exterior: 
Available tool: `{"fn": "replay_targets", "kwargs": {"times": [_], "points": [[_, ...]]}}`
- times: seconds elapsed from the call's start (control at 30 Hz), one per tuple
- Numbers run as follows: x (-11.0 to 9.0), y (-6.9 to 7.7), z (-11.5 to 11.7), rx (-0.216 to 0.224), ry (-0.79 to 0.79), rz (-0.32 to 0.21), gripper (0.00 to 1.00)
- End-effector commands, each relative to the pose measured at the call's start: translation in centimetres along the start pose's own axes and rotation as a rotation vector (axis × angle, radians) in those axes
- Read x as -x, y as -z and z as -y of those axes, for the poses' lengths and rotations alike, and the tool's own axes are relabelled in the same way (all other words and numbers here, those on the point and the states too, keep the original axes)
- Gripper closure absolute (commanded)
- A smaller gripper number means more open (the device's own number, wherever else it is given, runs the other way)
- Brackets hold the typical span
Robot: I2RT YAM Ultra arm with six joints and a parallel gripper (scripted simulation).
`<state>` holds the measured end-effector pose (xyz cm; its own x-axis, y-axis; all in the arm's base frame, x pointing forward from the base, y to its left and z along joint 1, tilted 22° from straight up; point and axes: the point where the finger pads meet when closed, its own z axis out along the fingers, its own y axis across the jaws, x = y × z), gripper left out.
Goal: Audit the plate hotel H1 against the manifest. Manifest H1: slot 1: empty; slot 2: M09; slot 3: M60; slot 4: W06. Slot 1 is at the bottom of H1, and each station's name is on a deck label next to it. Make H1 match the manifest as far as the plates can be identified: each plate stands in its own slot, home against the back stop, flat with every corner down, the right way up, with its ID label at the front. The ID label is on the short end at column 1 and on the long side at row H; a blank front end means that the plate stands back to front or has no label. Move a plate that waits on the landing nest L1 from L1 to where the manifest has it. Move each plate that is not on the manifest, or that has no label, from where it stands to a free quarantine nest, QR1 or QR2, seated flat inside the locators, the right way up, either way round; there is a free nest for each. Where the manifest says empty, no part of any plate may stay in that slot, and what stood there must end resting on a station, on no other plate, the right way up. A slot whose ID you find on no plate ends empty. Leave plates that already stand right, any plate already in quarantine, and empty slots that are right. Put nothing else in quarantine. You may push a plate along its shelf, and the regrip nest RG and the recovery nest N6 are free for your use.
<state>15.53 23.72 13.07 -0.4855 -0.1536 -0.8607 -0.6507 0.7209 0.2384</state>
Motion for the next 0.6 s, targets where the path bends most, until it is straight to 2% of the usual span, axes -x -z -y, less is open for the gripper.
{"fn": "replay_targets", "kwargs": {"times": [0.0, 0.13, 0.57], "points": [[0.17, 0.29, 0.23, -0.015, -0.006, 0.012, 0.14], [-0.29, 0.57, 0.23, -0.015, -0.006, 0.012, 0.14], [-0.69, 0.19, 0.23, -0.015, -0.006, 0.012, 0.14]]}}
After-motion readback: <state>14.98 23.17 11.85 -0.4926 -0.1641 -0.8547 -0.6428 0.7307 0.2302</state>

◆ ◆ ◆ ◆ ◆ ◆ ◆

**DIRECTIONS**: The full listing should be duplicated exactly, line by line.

**EXERCISE SOLUTION**:
exterior: 
Available tool: `{"fn": "replay_targets", "kwargs": {"times": [_], "points": [[_, ...]]}}`
- times: seconds elapsed from the call's start (control at 30 Hz), one per tuple
- Numbers run as follows: x (-11.0 to 9.0), y (-6.9 to 7.7), z (-11.5 to 11.7), rx (-0.216 to 0.224), ry (-0.79 to 0.79), rz (-0.32 to 0.21), gripper (0.00 to 1.00)
- End-effector commands, each relative to the pose measured at the call's start: translation in centimetres along the start pose's own axes and rotation as a rotation vector (axis × angle, radians) in those axes
- Read x as -x, y as -z and z as -y of those axes, for the poses' lengths and rotations alike, and the tool's own axes are relabelled in the same way (all other words and numbers here, those on the point and the states too, keep the original axes)
- Gripper closure absolute (commanded)
- A smaller gripper number means more open (the device's own number, wherever else it is given, runs the other way)
- Brackets hold the typical span
Robot: I2RT YAM Ultra arm with six joints and a parallel gripper (scripted simulation).
`<state>` holds the measured end-effector pose (xyz cm; its own x-axis, y-axis; all in the arm's base frame, x pointing forward from the base, y to its left and z along joint 1, tilted 22° from straight up; point and axes: the point where the finger pads meet when closed, its own z axis out along the fingers, its own y axis across the jaws, x = y × z), gripper left out.
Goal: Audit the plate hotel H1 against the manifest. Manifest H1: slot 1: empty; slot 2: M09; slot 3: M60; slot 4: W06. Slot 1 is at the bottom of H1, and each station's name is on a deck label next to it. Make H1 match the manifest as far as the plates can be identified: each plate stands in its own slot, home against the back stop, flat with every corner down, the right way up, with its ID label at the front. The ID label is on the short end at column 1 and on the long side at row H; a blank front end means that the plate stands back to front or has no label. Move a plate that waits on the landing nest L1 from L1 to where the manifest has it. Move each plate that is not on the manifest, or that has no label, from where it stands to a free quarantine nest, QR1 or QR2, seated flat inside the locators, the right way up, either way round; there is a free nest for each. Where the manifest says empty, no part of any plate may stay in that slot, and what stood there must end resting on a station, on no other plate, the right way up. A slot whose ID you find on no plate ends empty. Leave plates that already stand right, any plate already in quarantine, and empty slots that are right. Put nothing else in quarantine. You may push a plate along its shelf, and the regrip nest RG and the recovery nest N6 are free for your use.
<state>15.53 23.72 13.07 -0.4855 -0.1536 -0.8607 -0.6507 0.7209 0.2384</state>
Motion for the next 0.6 s, targets where the path bends most, until it is straight to 2% of the usual span, axes -x -z -y, less is open for the gripper.
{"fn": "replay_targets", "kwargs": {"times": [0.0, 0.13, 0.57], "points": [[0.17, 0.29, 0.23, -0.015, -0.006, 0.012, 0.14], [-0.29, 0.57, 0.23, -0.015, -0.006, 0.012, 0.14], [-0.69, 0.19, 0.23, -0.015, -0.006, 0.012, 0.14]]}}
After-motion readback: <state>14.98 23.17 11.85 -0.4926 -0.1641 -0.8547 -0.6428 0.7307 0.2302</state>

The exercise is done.